A sideways look at Spanish football
As Mauricio Pellegrino looks around at a packed, excited Mestalla on Tuesday night, a stadium packed to the rafters with enthusiastic, loyal fans and watches his feisty Valencia players troop out to take on Bayern Munich, there must be just the one thought going through the Valencia coach’s mind: “blimey, I’m still here.”
LLL has been convinced every weekend the jig was up for Pellegrino – nothing personal and all that – but somehow, Valencia do just enough to keep his barbecue-loving bottom on the bench, despite the side lying in eighth place in la Primera, 13 points off Atlético Madrid, the kind of side the east coast club should be competing with.
Indeed, Valencia have only managed this lofty spot due to the team’s home form. On the road, the Mestalla men have only picked up two points, the second worst record in the division. At their own ground, it’s a handy five wins and a draw from six. But even this disguises the reality that the opponents in those wins – Atlético Madrid aside – were hardly world-beaters: Celta Vigo, Zaragoza, Athletic Bilbao and Espanyol. In Saturday’s match, Valencia were reliant on a late and incorrectly awarded penalty for their victory against the still-fuming Pericos.
Mestalla: Home sweet home, for once
To be fair, Valencia are top of the table in their Champions League group, thanks to a couple of victories over BATE and a home win against Lille. But LLL has a feeling that situation won’t last much more than a few hours, with the mighty Bayern Munich coming to town and looking for a victory to seal the deal for the qualification for the next round.
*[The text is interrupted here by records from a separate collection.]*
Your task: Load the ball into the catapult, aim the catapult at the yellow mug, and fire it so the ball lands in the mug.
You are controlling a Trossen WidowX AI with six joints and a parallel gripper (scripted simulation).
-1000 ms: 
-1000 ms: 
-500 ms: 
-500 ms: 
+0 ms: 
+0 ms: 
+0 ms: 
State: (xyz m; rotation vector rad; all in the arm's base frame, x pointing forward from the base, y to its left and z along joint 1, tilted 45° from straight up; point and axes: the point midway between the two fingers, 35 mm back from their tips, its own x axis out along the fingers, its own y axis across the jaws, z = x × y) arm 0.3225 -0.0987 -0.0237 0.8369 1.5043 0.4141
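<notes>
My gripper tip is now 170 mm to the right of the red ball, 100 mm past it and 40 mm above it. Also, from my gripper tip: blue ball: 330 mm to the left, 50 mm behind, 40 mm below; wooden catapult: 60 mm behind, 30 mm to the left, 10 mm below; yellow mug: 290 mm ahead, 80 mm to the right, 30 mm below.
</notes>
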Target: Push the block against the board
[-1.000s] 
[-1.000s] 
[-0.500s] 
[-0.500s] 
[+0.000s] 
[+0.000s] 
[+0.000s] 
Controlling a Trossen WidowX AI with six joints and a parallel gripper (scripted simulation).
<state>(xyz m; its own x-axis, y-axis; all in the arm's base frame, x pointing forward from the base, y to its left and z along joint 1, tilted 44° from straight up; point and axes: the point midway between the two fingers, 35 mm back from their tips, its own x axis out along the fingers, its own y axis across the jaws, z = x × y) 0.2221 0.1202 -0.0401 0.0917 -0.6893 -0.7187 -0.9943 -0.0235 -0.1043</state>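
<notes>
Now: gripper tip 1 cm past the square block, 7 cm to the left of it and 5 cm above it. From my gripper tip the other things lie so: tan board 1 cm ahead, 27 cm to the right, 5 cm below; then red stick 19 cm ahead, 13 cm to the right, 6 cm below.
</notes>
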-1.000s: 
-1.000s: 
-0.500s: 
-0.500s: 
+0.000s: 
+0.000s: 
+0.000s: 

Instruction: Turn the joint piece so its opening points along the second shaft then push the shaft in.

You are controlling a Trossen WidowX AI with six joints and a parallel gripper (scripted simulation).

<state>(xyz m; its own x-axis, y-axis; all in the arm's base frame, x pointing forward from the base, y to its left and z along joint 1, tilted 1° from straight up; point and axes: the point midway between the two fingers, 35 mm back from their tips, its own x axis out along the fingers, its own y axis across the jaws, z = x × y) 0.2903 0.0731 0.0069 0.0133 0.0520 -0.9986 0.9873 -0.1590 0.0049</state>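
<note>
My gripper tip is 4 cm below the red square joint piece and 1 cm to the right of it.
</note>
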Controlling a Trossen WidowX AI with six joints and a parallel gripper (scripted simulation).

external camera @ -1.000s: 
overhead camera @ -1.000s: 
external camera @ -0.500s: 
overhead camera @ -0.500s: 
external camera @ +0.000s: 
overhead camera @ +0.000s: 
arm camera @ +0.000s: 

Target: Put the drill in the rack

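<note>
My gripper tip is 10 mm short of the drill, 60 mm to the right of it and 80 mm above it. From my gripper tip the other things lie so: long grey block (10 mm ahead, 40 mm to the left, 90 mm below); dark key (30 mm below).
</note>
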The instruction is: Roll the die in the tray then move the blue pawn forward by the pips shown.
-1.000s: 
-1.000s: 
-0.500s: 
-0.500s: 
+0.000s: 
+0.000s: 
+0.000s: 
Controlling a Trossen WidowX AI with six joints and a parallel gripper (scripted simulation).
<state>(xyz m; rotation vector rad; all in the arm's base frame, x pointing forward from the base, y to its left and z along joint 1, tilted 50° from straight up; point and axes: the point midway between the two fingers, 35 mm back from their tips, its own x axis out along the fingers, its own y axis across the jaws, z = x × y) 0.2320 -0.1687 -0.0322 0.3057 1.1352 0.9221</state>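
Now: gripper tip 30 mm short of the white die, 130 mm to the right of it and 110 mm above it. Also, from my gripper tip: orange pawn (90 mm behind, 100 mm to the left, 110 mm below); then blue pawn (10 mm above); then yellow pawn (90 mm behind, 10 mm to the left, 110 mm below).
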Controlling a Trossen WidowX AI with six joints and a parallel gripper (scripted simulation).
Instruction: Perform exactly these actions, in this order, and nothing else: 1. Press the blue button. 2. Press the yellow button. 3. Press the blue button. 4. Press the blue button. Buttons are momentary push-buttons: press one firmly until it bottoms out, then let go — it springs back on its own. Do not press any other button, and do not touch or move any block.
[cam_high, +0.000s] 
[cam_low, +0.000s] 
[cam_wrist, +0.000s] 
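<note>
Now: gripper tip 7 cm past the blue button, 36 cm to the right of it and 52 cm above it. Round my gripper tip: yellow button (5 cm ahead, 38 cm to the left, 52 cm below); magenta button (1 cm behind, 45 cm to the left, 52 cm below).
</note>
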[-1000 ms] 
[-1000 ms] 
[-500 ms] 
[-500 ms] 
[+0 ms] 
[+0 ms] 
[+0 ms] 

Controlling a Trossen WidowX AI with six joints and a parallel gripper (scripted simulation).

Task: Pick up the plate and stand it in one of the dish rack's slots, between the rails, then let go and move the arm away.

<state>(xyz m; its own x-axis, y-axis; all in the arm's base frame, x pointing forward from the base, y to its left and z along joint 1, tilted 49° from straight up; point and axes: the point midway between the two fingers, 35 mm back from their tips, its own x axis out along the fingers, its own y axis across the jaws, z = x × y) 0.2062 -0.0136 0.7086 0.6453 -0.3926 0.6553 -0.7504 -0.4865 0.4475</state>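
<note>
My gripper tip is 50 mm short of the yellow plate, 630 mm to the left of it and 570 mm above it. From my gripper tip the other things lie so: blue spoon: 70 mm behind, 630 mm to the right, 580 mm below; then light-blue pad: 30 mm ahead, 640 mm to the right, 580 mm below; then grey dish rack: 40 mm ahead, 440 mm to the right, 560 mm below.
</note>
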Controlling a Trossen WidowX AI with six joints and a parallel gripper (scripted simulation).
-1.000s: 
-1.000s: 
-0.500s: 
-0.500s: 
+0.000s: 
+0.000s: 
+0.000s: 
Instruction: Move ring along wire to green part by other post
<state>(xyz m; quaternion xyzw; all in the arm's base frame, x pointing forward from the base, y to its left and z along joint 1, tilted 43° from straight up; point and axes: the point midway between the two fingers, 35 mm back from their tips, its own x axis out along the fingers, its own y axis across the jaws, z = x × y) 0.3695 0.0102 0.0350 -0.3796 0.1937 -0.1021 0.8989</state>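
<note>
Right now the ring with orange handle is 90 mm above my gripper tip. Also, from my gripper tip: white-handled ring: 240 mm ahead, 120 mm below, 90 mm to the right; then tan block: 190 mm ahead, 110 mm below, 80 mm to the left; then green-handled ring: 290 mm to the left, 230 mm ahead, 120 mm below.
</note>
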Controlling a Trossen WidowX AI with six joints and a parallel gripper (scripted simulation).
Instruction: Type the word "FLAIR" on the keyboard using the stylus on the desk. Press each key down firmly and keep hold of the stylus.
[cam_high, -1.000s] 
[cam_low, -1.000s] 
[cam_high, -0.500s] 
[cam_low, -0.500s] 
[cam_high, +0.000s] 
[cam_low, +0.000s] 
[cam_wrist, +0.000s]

Bayern boss Jupp Heynckes very politely swatted away the notion that Valencia are little more than Roberto Soldado (when on form), opining that “he’s a great goalscorer, but there isn’t just him. Valencia also have other dangerous attacking players, such as Feghouli and Guardado.” Meanwhile, Pellegrino also did his duty with the playing-for-the-win bit: “We won’t be going out for a draw because we have the chance to finish first, which would be fantastic.”
There’s a Valencia link in tonight's other Spaincentric Champions League clash, what with Unai Emery trying to make it 15th time lucky as a coach by beating Barcelona. One of the blog’s all-time favourite people ever, the king of the pitch-side squatting and pointing is now in charge of Spartak Moscow, whose main tactics for beating Barcelona appear to be having an artificial pitch and relying on it being a bit chilly. “We need to look at where to find their weaknesses,” mused Unai, rifling through pieces of paper. “The statistics show that it’s there.”
Emery: "Fingers crossed, double-eye-poke, and we'll win!"
One of those soft spots for Barça is that the side doesn’t have a great record on Ruskie soil, with just one win from six European games – that victory back in the 2002/2003 season during the Cuban Missile Crisis. Still, Tito Vilanova is still rattled by the Celtic business and pointed out that “Emery always gives us problems” when quite clearly he doesn’t.
With Wednesday featuring Real Madrid at Man City and Málaga schlepping to Zenit, the blog feels that there is a decent chance that there won’t be a single win for a Spanish team in the Champions League this week, with Valencia and Barcelona leading the way on Tuesday night.